TASK DESCRIPTION → Leaving the pictures out, transcribe the records below exactly.

INPUT RECORDS →
++++++++
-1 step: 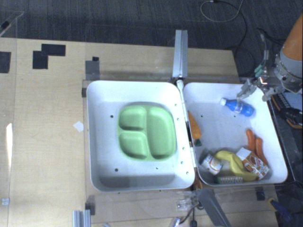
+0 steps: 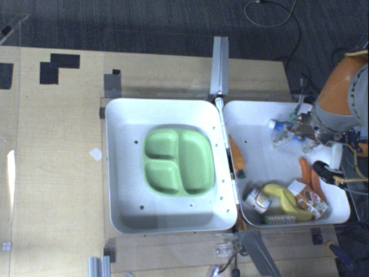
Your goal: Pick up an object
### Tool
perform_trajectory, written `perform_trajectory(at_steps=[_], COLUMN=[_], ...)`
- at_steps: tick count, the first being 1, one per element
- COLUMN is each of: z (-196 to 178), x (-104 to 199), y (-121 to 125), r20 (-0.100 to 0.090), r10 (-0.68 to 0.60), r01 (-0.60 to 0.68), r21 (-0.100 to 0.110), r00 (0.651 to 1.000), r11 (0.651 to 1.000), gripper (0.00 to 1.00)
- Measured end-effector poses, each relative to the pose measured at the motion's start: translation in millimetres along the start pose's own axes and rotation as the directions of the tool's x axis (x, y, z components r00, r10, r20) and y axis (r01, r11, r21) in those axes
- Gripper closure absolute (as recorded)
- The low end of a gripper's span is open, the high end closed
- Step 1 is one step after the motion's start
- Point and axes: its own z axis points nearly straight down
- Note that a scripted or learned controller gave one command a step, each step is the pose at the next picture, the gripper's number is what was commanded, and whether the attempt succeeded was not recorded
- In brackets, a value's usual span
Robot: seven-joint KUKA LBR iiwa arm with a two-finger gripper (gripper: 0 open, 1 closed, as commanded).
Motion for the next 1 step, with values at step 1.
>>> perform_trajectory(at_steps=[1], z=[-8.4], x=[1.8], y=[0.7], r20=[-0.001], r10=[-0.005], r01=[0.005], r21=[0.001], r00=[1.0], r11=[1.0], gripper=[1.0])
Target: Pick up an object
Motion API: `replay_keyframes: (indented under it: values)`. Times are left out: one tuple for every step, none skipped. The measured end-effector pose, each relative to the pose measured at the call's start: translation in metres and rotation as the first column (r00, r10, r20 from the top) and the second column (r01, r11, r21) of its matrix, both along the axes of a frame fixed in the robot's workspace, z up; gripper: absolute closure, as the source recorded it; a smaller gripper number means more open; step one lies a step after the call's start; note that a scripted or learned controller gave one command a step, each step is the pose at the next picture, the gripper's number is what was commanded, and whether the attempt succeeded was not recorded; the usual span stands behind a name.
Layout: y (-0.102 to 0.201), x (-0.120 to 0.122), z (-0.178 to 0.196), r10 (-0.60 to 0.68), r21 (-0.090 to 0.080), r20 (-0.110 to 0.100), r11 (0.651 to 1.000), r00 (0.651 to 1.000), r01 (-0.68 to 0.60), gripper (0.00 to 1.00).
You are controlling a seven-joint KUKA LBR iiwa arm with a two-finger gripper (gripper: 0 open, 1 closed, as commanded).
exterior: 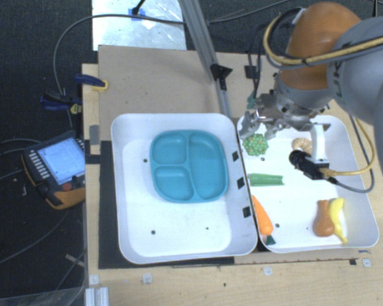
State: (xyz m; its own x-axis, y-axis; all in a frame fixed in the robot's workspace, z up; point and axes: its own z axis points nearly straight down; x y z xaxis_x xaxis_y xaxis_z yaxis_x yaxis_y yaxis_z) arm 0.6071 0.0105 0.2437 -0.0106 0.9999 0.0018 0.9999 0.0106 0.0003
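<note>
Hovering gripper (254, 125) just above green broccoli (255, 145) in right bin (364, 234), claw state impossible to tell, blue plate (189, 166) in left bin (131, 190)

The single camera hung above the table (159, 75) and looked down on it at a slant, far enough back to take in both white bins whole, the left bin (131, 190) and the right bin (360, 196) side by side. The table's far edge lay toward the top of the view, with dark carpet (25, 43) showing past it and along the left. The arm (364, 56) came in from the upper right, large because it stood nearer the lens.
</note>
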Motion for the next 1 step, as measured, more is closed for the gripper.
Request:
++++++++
ANSWER TO THE EXERCISE →
-1 step: 
+0 steps: 
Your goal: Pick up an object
### Tool
perform_trajectory, written `perform_trajectory(at_steps=[_], COLUMN=[_], ...)`
- at_steps: tick count, the first being 1, one per element
- COLUMN is each of: z (-196 to 178), x (-104 to 199), y (-121 to 125), r20 (-0.100 to 0.090), r10 (-0.68 to 0.60), r01 (-0.60 to 0.68), r21 (-0.100 to 0.110), r00 (0.651 to 1.000), r11 (0.651 to 1.000), gripper (0.00 to 1.00)
- Measured end-effector poses, each relative to the pose measured at the motion's start: translation in millimetres along the start pose's own axes and rotation as the directions of the tool's x axis (x, y, z components r00, r10, r20) and y axis (r01, r11, r21) in those axes
- Gripper closure absolute (as recorded)
- The low end of a gripper's span is open, the high end closed
- Step 1 is one step after the motion's start
- Point and axes: its own z axis points nearly straight down
- Note that a scripted or learned controller gave one command a step, each step is the pose at the next picture, the gripper's number is what was commanded, and whether the attempt succeeded was not recorded
- In brackets, a value's usual span
Robot: seven-joint KUKA LBR iiwa arm with a two-finger gripper (gripper: 0 open, 1 closed, as commanded).
Motion for the next 1 step, with values at step 1.
>>> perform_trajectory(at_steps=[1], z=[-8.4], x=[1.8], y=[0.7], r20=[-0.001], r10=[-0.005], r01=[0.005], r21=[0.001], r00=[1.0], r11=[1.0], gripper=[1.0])
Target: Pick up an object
Motion API: `replay_keyframes: (indented under it: values)`. Times are left out: one tuple for every step, none skipped. The measured end-effector pose, each relative to the pose measured at the call's start: translation in metres and rotation as the first column (r00, r10, r20 from the top) and the second column (r01, r11, r21) of its matrix, both along the axes of a frame fixed in the robot's workspace, z up; gripper: absolute closure, as the source recorded it; a smaller gripper number means more open; step one lies a step after the call's start; note that a scripted or learned controller gave one command a step, each step is the pose at the next picture, the gripper's number is what was commanded, and whether the attempt succeeded was not recorded; the usual span stands behind a name.
Layout: y (-0.102 to 0.201), x (-0.120 to 0.122), z (-0.178 to 0.196), r10 (-0.60 to 0.68), r21 (-0.090 to 0.080), r20 (-0.110 to 0.100), r11 (0.651 to 1.000), r00 (0.651 to 1.000), r01 (-0.68 to 0.60), gripper (0.00 to 1.00).
You are controlling a seven-joint KUKA LBR iiwa arm with a two-finger gripper (gripper: 0 open, 1 closed, as commanded).
exterior: 
State: (xyz m; its own x-axis, y-axis; all in a frame fixed in the robot's workspace, z up; point and axes: its own z axis points nearly straight down; x y z xaxis_x xaxis_y xaxis_z yaxis_x yaxis_y yaxis_z) arm 0.6071 0.0105 0.2437 -0.0106 0.9999 0.0018 0.9999 0.0106 0.0003
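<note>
Hovering gripper (254, 125) just above green broccoli (255, 145) in right bin (364, 234), claw state impossible to tell, blue plate (189, 166) in left bin (131, 190)

The single camera hung above the table (159, 75) and looked down on it at a slant, far enough back to take in both white bins whole, the left bin (131, 190) and the right bin (360, 196) side by side. The table's far edge lay toward the top of the view, with dark carpet (25, 43) showing past it and along the left. The arm (364, 56) came in from the upper right, large because it stood nearer the lens.
</note>
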Motion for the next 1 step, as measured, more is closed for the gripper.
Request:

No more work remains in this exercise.